7. The method according to claim 1, wherein the olefin-type polymer composition comprises an olefin moiety having 2 to 6 carbon atoms.

8. The method according to claim 1, wherein the olefin-type polymer composition comprises an olefin moiety formed of a propylene-ethylene-propylene copolymer.

9. The method according to claim 4, wherein the suitable additives comprise at least one agent selected from the group consisting of a bromine-type flame retardant, antimony trioxide, a heat stabilizer agent and a lubricant.

10. The method according to claim 9, wherein the suitable additives comprise the bromine-type flame retardant in a proportion sufficient to yield the olefin-type polymer composition having from about 1 to about 10% by weight bromine.

11. The method according to claim 9, wherein mixing and kneading an olefin-type polymer and suitable additives comprises mixing and kneading the antimony trioxide in a proportion of at least about 0.5 parts by weight, relative to 100 parts by weight of the olefin-type polymer.

12. The method according to claim 9, wherein mixing and kneading an olefin-type polymer and suitable additives comprises mixing and kneading the heat stabilizer agent in a proportion of at least about 0.2 parts by weight, relative to 100 parts by weight of the olefin-type polymer.

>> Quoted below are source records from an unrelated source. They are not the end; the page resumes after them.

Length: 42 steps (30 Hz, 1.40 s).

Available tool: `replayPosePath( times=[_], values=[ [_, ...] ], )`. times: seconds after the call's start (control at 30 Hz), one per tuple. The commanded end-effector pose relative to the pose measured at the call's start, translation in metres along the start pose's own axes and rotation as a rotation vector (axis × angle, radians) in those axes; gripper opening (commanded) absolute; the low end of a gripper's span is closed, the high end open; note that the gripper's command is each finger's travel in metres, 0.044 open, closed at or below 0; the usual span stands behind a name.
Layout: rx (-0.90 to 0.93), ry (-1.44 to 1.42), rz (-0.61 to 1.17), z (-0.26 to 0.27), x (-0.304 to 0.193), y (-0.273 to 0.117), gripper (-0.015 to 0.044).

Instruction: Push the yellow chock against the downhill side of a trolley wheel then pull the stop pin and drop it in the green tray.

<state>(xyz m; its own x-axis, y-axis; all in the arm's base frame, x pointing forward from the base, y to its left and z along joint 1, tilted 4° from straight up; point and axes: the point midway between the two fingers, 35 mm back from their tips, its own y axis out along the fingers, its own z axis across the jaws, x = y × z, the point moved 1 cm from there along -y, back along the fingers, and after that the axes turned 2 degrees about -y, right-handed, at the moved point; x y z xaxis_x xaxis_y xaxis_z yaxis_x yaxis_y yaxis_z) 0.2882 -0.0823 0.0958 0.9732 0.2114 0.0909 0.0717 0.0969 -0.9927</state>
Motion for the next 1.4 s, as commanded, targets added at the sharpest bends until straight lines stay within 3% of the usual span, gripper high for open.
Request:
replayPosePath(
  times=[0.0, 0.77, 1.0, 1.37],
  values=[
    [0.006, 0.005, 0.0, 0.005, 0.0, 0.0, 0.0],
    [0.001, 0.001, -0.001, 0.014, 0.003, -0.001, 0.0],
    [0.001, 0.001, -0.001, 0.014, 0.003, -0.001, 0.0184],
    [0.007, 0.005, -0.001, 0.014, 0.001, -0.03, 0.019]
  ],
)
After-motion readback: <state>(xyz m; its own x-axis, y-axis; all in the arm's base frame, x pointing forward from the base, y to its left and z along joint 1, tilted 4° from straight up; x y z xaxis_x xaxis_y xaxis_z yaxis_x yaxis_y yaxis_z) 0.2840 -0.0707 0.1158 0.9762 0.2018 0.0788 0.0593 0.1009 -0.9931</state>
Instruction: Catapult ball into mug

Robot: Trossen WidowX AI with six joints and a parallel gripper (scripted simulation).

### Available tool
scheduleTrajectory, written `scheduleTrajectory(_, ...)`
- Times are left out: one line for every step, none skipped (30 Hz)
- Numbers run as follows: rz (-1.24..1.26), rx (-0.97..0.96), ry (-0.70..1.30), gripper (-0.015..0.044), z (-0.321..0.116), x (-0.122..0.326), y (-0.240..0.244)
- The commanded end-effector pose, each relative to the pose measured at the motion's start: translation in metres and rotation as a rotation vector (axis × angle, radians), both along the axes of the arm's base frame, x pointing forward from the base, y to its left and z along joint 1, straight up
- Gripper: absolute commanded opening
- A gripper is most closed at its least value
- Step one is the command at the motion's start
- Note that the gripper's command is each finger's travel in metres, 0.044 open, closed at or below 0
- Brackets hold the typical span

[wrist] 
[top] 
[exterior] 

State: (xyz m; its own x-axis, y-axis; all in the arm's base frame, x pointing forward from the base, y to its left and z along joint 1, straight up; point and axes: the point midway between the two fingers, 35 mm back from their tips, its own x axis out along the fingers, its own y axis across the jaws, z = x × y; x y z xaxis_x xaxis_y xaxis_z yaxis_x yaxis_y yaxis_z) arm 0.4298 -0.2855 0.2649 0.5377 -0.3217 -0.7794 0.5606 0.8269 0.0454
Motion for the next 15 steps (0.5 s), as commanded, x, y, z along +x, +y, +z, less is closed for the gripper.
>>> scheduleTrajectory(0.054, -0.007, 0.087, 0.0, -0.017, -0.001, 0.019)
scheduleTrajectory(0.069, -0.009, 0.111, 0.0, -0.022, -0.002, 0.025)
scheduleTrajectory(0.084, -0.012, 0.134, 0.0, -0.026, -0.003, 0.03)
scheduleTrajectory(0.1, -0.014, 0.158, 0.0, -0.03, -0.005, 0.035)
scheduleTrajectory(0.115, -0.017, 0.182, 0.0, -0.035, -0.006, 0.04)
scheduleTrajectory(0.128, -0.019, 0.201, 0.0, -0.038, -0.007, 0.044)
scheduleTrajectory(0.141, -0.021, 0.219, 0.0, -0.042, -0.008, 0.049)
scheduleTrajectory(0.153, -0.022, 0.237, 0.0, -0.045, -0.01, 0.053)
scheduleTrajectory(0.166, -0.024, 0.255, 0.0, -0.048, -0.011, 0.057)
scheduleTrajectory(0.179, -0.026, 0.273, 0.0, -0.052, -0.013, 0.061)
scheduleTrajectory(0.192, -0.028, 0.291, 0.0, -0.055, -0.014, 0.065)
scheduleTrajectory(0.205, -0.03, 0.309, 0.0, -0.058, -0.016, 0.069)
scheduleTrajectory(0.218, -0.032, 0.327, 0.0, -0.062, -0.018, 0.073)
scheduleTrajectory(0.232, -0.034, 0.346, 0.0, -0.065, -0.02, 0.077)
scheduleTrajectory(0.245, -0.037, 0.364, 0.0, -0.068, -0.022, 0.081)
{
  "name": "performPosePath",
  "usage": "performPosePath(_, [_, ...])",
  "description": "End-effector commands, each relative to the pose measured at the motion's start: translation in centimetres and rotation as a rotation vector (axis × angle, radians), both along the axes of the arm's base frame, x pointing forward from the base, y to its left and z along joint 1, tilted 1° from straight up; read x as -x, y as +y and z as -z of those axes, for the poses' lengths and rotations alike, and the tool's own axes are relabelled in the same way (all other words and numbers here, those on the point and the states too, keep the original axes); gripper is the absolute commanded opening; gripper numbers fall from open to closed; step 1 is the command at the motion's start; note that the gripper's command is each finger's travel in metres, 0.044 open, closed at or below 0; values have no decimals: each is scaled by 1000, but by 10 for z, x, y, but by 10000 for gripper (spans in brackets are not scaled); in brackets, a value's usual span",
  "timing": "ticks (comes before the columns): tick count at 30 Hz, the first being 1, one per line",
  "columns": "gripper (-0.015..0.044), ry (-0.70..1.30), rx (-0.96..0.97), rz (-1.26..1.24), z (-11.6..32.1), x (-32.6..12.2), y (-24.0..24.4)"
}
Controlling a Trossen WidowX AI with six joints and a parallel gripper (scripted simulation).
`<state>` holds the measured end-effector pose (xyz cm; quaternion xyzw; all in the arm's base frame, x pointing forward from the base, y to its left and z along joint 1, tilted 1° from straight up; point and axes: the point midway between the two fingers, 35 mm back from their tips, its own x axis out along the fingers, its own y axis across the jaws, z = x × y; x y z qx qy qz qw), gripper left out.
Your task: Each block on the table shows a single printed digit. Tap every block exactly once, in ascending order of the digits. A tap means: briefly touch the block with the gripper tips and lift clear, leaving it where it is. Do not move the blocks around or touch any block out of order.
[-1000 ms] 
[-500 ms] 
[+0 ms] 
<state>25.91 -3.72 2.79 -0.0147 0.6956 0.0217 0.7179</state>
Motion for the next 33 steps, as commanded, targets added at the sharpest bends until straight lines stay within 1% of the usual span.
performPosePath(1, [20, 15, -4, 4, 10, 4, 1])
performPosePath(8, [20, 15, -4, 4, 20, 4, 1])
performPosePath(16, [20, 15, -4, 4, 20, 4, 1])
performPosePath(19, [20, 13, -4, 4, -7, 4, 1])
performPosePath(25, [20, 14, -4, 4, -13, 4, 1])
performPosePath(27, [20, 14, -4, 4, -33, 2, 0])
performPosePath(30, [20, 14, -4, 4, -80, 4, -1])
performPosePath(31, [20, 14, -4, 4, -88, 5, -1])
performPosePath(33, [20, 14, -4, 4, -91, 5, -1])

13. The method according to claim 9, wherein mixing and kneading an olefin-type polymer and suitable additives comprises mixing and kneading the lubricant in a proportion of at least about 0.2 parts by weight, relative to 100 parts by weight of the olefin-type polymer.

14. An electrical cable protecting material, the material being prepared by extruding an olefin-type polymer composition at a temperature of from about 190° C. to about 250° C.

15. The electrical cable protecting material according to claim 14, wherein the material is prepared by extruding the olefin-type polymer composition at a temperature of from about 200° C. to about 220° C.

16. A tube or sheet made of an electrical cable protecting material, the material being prepared by extruding an olefin-type polymer composition at a temperature of from about 190° C. to about 250° C.

17. The tube or sheet according to claim 16, wherein the material is prepared by extruding the olefin-type polymer composition at a temperature of from about 200° C. to about 220° C.

18. A wire harness comprising a plurality of electrical cables, each electrical cable being coated with a tube or sheet made of an electrical cable protecting material, the material being prepared by extruding an olefin-type polymer composition at a temperature of from about 190° C. to about 250° C.

19. The wire harness according to claim 18, wherein the material is prepared by extruding the olefin-type polymer composition at a temperature of from about 200° C. to about 220° C.